Only about two weeks left in this semester, thank God. That’s five more meetings of each class, and two weeks of interaction with the apparently comatose magazine-writing students. I’m going to be so, so glad to be free of ever having to teach freshman comp again (…i hope). You ain’t seen short-timer’s syndrome until you’ve come to the end of a semester of wrangling freshmen. But as you can imagine, I’ve had predictable second thoughts about walking away from my only steady source of earned income. Well…sporadically steady.
Oddly, though, I haven’t felt as jittery about it as I’d expected. The truth is, over the past few months, I’ve pretty much stopped obsessing about money. Once or twice a month, I go into Quickbooks to log my credit-card charges and the very few checks I write, and that’s about the last of think of it. I expect it’s because living on $26,820 a year, net Social Security and teaching pay, has demonstrated that I really can live on very little money. And my gross annual teaching pay is only about 3 percent of retirement savings. So the truth is, even in the unlikely event that The Copyeditor’s Desk never makes another dime, there’s plenty for me to live on. Modestly, but adequately.
Too, the little revelation that came to me earlier this year, when ex-DH underwent quadruple bypass surgery at about the same time a Mayo doctor was speculating that I had a gastric cancer, has made me care a great deal more about enjoying life and a great deal less about pinching pennies.
In the Insight! department, another little revelation occurred to me this morning. A lovely person purchased the latest of those pretty necklaces I cooked up, and so I set to constructing a third one. It takes about three hours to arrange and string those tiny little beads into a 40-inch “lariat.” That’s exclusive of running around the city in search of the beads, of course.
So let’s say I manage to net $90 on a sale (that would be extremely good, but it could be done if one were making enough of them to buy the parts wholesale). You realize, that’s $30 an hour: exactly what I earned at the Great Desert University when I worked there full-time in a managerial position. Exclusive of the two hours a day, ten hours a week, of commute time.
Yes. I can earn as much as a Ph.D. in an administrative job informed by 15 years of academic experience, 10 years of journalistic experience, and 25 concurrent years of editorial experience…by stringing beads.
{Sumbiche!}
Several small changes will help as things get tighter, if in fact they do get tighter.
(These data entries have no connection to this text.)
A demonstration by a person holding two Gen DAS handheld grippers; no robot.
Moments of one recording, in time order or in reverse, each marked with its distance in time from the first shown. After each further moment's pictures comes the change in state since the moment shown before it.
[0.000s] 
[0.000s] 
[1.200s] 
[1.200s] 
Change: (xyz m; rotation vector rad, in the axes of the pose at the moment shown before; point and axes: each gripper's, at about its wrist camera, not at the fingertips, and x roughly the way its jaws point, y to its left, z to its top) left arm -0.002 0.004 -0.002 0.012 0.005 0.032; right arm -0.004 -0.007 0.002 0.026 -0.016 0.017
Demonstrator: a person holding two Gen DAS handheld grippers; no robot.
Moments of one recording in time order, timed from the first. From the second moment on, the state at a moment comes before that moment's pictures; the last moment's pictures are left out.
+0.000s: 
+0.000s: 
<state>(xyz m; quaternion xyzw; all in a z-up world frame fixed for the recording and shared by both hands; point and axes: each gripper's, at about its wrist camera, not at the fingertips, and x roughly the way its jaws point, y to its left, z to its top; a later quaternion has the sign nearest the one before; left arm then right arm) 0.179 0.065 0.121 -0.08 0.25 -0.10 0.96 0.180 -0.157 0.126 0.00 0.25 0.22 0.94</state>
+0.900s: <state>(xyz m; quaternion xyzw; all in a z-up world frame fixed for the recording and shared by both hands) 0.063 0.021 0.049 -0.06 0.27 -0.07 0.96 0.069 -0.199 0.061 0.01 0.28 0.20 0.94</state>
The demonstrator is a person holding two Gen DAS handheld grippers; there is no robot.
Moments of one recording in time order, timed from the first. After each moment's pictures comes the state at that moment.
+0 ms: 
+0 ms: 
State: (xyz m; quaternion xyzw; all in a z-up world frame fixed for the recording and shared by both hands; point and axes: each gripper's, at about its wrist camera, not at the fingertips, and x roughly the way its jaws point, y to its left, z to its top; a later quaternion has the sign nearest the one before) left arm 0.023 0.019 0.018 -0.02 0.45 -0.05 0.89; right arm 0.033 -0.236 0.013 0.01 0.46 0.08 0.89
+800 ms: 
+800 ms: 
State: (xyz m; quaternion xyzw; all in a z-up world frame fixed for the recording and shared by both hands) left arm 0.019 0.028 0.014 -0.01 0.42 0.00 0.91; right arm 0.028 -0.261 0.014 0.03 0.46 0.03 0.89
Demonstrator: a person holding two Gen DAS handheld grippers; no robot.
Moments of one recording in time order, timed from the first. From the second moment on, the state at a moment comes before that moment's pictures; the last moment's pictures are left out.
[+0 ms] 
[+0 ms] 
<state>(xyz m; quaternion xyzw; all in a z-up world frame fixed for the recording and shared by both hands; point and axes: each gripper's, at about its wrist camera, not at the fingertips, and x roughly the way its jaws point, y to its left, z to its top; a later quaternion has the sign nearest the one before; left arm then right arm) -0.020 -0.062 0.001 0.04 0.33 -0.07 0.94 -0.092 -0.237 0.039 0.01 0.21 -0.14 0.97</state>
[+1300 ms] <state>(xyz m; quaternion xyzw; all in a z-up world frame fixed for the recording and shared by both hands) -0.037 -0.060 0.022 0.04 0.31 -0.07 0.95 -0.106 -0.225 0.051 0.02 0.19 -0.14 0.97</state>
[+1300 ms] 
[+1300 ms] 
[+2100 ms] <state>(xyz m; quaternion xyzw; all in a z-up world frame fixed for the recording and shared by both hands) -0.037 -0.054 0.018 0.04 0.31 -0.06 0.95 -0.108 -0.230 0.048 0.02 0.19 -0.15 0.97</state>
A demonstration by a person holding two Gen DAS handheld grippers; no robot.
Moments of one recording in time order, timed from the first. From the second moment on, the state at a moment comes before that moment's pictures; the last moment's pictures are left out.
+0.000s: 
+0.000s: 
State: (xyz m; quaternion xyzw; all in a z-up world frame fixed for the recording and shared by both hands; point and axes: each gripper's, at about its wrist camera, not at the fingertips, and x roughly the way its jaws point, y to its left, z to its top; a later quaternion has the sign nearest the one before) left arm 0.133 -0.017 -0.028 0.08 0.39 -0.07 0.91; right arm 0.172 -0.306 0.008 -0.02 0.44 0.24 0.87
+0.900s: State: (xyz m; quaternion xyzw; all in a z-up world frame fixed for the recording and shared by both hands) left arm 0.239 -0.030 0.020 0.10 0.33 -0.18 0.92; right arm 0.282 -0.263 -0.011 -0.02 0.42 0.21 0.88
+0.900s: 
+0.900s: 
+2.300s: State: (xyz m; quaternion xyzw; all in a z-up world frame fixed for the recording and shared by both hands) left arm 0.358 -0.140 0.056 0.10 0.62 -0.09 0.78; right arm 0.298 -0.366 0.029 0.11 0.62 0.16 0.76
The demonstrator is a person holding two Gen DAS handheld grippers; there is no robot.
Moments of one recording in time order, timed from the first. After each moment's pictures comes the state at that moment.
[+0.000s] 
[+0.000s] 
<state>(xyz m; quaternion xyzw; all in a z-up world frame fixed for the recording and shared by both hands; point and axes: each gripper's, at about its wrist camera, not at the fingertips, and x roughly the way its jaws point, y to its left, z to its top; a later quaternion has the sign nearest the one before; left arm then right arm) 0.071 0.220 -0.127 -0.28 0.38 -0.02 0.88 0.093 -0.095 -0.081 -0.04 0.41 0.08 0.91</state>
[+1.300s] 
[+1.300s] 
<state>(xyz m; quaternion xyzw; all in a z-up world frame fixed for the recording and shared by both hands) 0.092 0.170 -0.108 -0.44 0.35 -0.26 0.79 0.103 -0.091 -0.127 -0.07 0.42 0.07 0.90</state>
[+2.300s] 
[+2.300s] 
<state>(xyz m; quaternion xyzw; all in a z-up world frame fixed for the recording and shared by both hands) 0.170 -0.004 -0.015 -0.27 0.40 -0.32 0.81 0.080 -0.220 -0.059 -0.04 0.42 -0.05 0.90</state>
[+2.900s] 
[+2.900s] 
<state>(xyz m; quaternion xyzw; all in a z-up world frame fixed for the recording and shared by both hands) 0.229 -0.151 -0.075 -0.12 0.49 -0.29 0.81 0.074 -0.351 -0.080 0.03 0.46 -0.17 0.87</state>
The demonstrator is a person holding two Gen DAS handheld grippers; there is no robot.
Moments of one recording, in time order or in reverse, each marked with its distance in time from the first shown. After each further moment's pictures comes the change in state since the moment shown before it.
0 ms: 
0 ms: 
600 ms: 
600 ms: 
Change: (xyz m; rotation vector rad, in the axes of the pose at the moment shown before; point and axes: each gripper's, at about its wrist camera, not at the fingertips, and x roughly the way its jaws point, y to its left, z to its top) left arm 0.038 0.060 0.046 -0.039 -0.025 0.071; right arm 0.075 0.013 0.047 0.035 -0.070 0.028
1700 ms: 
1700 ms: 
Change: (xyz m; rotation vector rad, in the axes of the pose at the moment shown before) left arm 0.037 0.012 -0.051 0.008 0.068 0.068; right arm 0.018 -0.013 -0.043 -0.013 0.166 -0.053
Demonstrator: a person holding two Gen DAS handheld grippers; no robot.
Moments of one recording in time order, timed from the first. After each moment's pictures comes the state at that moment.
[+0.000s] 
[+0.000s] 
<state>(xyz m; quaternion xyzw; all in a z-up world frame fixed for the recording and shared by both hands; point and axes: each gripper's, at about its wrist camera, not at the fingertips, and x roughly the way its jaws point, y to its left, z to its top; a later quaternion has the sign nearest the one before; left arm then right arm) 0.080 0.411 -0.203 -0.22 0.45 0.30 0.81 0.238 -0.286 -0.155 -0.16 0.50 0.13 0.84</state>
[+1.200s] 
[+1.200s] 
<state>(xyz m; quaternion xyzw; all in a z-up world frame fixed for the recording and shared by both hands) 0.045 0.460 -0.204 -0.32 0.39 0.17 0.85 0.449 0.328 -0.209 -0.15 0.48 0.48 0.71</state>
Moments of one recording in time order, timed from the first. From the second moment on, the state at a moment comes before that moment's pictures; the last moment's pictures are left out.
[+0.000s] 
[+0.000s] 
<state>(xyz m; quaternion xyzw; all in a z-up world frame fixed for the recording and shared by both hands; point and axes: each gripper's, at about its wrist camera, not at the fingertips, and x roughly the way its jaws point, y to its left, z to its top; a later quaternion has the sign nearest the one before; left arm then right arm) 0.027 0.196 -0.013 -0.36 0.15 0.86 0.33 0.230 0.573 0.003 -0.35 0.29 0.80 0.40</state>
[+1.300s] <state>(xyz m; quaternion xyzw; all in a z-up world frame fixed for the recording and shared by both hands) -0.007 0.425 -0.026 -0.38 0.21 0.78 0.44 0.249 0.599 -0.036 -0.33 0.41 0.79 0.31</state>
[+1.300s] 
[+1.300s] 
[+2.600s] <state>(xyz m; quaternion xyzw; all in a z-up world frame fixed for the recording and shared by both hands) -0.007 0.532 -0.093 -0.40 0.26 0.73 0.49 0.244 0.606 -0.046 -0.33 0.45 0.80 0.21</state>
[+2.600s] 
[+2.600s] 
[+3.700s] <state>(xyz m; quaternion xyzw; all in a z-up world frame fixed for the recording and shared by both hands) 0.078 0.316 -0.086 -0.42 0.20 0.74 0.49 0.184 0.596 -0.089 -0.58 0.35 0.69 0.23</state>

Not buying gas to drive from pillar to post four days a week. This month I spent two hundred forty-eight dollars and seventy-eight cents on gasoline!!! That’s $90 more than in August, when I wasn’t driving to campus.
Not paying the Underlings to provide teaching assistance.
Not passing by an upscale Costco outlet on the way home from campus.
Then there’s the turkey roasting on the grill for Cassie the Corgi, as we scribble. Safeway was peddling the things for 79 cents a pound. It certainly isn’t premium meat — it’s pumped full of saline solution and chemicals — but last year when I got one for her, the meat wasn’t inedible. She can’t tell the difference, anyway, and the meat from one of the things will keep her in food for a good month.
To make things better, one of my friends on the choir qualified for Safeway’s turkey giveaway. They foisted it on her even as she protested that she had no use for yet another turkey. She was trying to find a home for it, and I talked her into giving it to me. That will provide at least two, maybe three months of meat for Cassie.
Meat has become so expensive I no longer can buy hamburger for Cassie, and the Safeway has stopped putting cheap cuts of beef on sale at affordable prices. Since about half of her diet consists of animal protein (and it probably should be more than that), the cost of feeding her has gone way up. For the short-term future, then, the meat from two fourteen-pound turkeys represents a significant savings.
So, I don’t seriously think things are going to get any worse, financially, than they are. Barring a miracle, they won’t get any better. But with the money situation already about as bad as it’s ever likely to get, I don’t believe I have much to fear.